The average number of tests you need to brute force a key (assuming you have no quantum computer, of course) is half the number of available keys. So for 128 bit keys, it's 2^127 ≈ 1.7*10^38 tests. That is, to brute force a 128 bit key, you'd need 3.1*10^18 seconds, or about 10^11 years. That's in the order of magnitude of the age of the universe.
To brute force a 256 bit key with the same setup, you'll need 2^128 times as much time, that is, more than 10^38 times the age of the universe.

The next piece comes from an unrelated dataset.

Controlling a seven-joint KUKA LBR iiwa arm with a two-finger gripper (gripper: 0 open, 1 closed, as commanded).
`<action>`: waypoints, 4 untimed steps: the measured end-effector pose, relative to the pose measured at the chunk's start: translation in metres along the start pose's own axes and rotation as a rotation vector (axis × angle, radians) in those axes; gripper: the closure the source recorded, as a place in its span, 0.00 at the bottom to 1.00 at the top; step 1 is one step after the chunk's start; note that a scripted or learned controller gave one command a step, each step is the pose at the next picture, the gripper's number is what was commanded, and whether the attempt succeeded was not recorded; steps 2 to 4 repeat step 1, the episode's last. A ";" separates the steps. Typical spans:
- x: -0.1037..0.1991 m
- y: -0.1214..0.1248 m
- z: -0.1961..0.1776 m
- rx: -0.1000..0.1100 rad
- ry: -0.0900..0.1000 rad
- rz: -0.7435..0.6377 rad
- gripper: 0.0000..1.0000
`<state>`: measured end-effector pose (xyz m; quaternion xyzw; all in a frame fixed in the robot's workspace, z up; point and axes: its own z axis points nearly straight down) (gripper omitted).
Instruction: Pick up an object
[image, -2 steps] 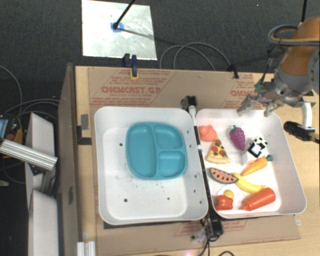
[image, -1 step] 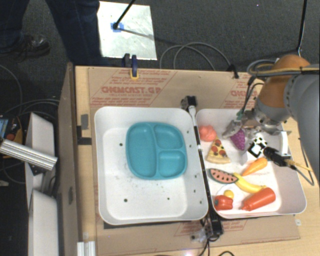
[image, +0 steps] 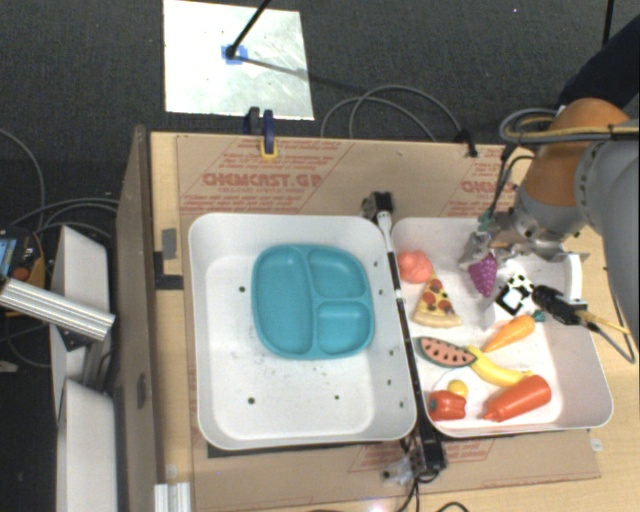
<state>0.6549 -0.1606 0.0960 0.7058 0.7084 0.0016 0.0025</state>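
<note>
Gripper (image: 481, 250) sits low over the back part of the right shallow white bin (image: 585, 372), directly on top of a purple plastic grape bunch (image: 485, 274), which looks like the pick target. The wrist covers the contact, so I cannot tell if the gripper is apart, together or clamped on the grapes. The grapes' top is hidden under it and only the lower cluster shows, apparently resting on the bin floor. The grey arm with the orange band (image: 600, 190) comes in from the right and is cut off at the edge. Probably chosen because the grapes lie clear of their neighbours. Nearby are a pink round toy (image: 415, 266) to the left, identity unclear, and a toy pizza slice (image: 436, 303) just below it. Further forward lie an orange toy carrot (image: 512, 332), a watermelon slice (image: 445, 351) and a yellow banana (image: 497, 371) touching or nearly touching the carrot. At the front are a small yellow ball (image: 457, 387), a red toy pepper or tomato (image: 447, 404), hard to tell which, and a long red-orange piece (image: 518, 397), maybe a sausage. The left shallow white bin (image: 205, 330) holds a teal divided plastic plate (image: 312, 300), well apart from the action.
</note>
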 end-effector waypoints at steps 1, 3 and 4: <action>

OK, so there's Moore's law. Well, let's assume that it will hold indefinitely (which it certainly won't), and let's ignore that it's actually about transistor density. So if the available speed doubles every 1.5 years, this means that in 90 years, you'll be able to crack a 128 bit key in a year (but then, whatever I encrypt, I won't care about whether it is cracked in 90 years; and anyway, nobody will consider it important enough to spend a year on decrypting it), and in 192 years you will be able to crack it in a second (still assuming you have a million of the world's most capable supercomputers of the time). Of course, at that time the 256 bit key will still need a time comparable to the age of the universe. So unless you care about whether someone will read your stuff 400 years in the future, even unrealistically optimistic assumptions about computing power will keep your 256 bit encryption safe from brute-forcing.
OK, so what if we actually get a quantum computer? Well, since we are talking about brute-forcing, the algorithm of choice would be the Grover algorithm. The Grover algorithm gives a square root improvement, so it effectively halves the key length. Now the operations per second of a quantum computer may be different from a classical computer, but I think it can be assumed that it is never faster than a classical computer in that metric (after all, you can do classical computing on a quantum computer). So at worst the quantum computer would brute force the key as fast as a classical computer would for half the key length. In other words, even with quantum computers, your 256 bit key should be safe against brute-forcing for the next 200 years.
Note that all that only refers to brute-forcing; other methods to break the encryption may of course make your key unsafe much earlier (like e.g. public key encryption based on prime factorization is vulnerable to quantum computers using the Shor algorithm).
The Tao of math: The numbers you can count are not the real numbers.